Discovery of North-West Passage Act 1744
- Parliament of Great Britain
- Long title: An Act for giving a public Reward to such Person or Persons, His Majesty's Subject or Subjects, as shall discover a North-west Passage, through Hudson's Streights, to the Western and Southern Ocean of America.
- Citation: 18 Geo. 2. c. 17
- Territorial extent: Great Britain

Dates
- Royal assent: 2 May 1745
- Commencement: 27 November 1744
- Repealed: 8 May 1818

Other legislation
- Repealed by: Discovery of Longitude at Sea, etc. Act 1818
- Relates to: Discovery of Northern Passage Act 1776

Status: Repealed

Text of statute as originally enacted

= Discovery of North-West Passage Act 1744 =

Act of the Parliament of Great Britain

The Discovery of North-West Passage Act 1744 (18 Geo. 2. c. 17) was an act of the Parliament of Great Britain passed in 1745 and repealed in 1818. It offered a public reward for the successful discovery of a Northwest Passage from the Atlantic to the Pacific.

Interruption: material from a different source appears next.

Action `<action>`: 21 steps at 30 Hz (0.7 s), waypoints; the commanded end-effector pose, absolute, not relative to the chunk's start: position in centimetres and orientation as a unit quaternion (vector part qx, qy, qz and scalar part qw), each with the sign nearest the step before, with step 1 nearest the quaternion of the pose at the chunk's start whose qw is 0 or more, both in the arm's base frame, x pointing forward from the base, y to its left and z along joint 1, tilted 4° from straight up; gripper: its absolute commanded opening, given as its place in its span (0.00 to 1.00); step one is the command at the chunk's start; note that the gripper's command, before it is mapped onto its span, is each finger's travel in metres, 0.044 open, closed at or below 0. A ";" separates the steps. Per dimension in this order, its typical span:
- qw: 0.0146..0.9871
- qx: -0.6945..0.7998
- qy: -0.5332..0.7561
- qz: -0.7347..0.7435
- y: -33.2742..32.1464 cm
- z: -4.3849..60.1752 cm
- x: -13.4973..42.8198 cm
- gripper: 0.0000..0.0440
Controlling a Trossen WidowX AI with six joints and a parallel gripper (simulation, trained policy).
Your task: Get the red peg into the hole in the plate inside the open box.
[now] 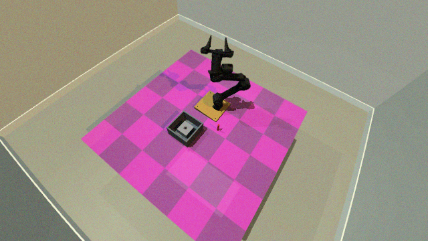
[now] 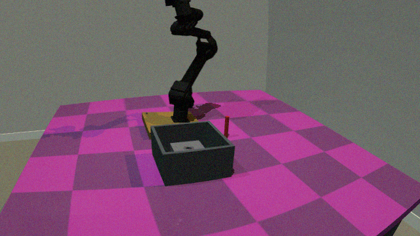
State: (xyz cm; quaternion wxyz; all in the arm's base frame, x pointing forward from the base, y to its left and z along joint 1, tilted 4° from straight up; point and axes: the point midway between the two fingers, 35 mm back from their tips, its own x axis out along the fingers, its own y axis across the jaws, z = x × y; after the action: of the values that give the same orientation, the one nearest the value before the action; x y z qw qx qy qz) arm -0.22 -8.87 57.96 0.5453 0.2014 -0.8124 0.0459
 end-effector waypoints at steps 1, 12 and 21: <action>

The preamble to the act stated the expected economic benefits of the discovery of the passage, and that it would be "a great encouragement to adventurers" to offer a prize. The allocated sum was £20,000, to be paid to the owners of the first ships to successfully make such a passage.

The act established a group of commissioners to determine the validity of any claims, and restricted the scope of the act to only apply to British subjects. It further required all British subjects to provide help and assistance to the explorers when required.

== Subsequent developments ==
The whole act was repealed by section 9 of the Discovery of Longitude at Sea, etc. Act 1818 (58 Geo. 3. c. 20).